» ABOUT THIS EXERCISE: Without changing anything, output the records below.

» DATA EXTRACT:

* * * * * * * * *

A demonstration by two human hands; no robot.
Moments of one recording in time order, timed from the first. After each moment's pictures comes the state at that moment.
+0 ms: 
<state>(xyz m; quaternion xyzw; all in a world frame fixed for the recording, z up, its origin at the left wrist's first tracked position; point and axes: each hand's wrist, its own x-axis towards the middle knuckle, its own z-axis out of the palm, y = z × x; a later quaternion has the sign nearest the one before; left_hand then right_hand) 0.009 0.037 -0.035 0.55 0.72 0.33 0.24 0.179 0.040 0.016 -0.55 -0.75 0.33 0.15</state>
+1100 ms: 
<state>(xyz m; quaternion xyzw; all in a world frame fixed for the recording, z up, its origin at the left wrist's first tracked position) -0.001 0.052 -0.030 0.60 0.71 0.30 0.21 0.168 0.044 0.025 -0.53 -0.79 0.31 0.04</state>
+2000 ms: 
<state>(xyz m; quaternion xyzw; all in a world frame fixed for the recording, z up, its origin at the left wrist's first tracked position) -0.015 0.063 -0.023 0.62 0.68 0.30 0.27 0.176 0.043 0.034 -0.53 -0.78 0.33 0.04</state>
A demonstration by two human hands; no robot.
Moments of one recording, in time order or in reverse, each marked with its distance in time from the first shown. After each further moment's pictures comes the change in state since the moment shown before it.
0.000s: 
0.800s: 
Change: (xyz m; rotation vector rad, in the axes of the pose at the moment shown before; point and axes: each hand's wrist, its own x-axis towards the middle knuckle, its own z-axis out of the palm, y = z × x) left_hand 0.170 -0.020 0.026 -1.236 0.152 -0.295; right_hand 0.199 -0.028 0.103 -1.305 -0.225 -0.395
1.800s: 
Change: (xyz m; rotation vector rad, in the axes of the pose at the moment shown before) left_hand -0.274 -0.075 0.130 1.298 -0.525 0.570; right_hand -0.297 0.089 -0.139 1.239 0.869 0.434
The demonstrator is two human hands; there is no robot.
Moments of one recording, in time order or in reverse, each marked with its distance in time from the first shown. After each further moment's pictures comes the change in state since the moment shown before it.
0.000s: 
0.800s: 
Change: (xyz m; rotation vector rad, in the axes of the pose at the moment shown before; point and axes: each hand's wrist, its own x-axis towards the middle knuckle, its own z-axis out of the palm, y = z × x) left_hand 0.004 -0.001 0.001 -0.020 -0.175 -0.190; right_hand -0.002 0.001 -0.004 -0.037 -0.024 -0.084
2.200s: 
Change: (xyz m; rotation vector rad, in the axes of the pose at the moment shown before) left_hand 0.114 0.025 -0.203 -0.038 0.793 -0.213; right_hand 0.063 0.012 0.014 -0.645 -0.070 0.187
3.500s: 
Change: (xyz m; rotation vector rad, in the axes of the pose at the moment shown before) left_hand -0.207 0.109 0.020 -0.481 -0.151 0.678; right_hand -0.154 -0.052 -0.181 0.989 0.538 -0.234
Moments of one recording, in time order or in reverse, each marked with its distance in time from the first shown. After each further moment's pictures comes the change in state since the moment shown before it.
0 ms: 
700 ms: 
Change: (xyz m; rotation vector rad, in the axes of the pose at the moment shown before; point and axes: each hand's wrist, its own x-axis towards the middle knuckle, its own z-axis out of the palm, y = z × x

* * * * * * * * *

» EXERCISE ANSWER:
A demonstration by two human hands; no robot.
Moments of one recording in time order, timed from the first. After each moment's pictures comes the state at that moment.
+0 ms: 
<state>(xyz m; quaternion xyzw; all in a world frame fixed for the recording, z up, its origin at the left wrist's first tracked position; point and axes: each hand's wrist, its own x-axis towards the middle knuckle, its own z-axis out of the palm, y = z × x; a later quaternion has the sign nearest the one before; left_hand then right_hand) 0.009 0.037 -0.035 0.55 0.72 0.33 0.24 0.179 0.040 0.016 -0.55 -0.75 0.33 0.15</state>
+1100 ms: 
<state>(xyz m; quaternion xyzw; all in a world frame fixed for the recording, z up, its origin at the left wrist's first tracked position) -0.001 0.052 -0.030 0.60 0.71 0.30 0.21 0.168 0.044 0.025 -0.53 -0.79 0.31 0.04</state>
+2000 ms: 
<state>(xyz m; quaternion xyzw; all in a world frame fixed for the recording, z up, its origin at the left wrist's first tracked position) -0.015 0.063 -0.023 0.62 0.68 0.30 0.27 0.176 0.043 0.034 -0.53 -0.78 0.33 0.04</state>
A demonstration by two human hands; no robot.
Moments of one recording, in time order or in reverse, each marked with its distance in time from the first shown. After each further moment's pictures comes the change in state since the moment shown before it.
0.000s: 
0.800s: 
Change: (xyz m; rotation vector rad, in the axes of the pose at the moment shown before; point and axes: each hand's wrist, its own x-axis towards the middle knuckle, its own z-axis out of the palm, y = z × x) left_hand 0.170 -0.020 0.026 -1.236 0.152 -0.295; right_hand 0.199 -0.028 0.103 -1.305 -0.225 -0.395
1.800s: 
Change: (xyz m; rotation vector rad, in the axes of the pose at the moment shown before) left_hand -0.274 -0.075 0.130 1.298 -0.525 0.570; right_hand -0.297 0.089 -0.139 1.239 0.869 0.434
The demonstrator is two human hands; there is no robot.
Moments of one recording, in time order or in reverse, each marked with its distance in time from the first shown. After each further moment's pictures comes the change in state since the moment shown before it.
0.000s: 
0.800s: 
Change: (xyz m; rotation vector rad, in the axes of the pose at the moment shown before; point and axes: each hand's wrist, its own x-axis towards the middle knuckle, its own z-axis out of the palm, y = z × x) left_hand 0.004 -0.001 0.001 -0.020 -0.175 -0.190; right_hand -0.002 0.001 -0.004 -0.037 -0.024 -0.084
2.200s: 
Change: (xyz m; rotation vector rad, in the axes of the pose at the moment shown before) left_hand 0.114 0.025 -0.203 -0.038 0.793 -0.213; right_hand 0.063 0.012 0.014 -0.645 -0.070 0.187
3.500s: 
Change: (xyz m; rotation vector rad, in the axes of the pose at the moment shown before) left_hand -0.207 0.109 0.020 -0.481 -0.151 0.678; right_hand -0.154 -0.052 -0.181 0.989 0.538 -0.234
Moments of one recording, in time order or in reverse, each marked with its distance in time from the first shown. After each further moment's pictures comes the change in state since the moment shown before it.
0 ms: 
700 ms: 
Change: (xyz m; rotation vector rad, in the axes of the pose at the moment shown before; point and axes: each hand's wrist, its own x-axis towards the middle knuckle, its own z-axis out of the palm, y = z × x

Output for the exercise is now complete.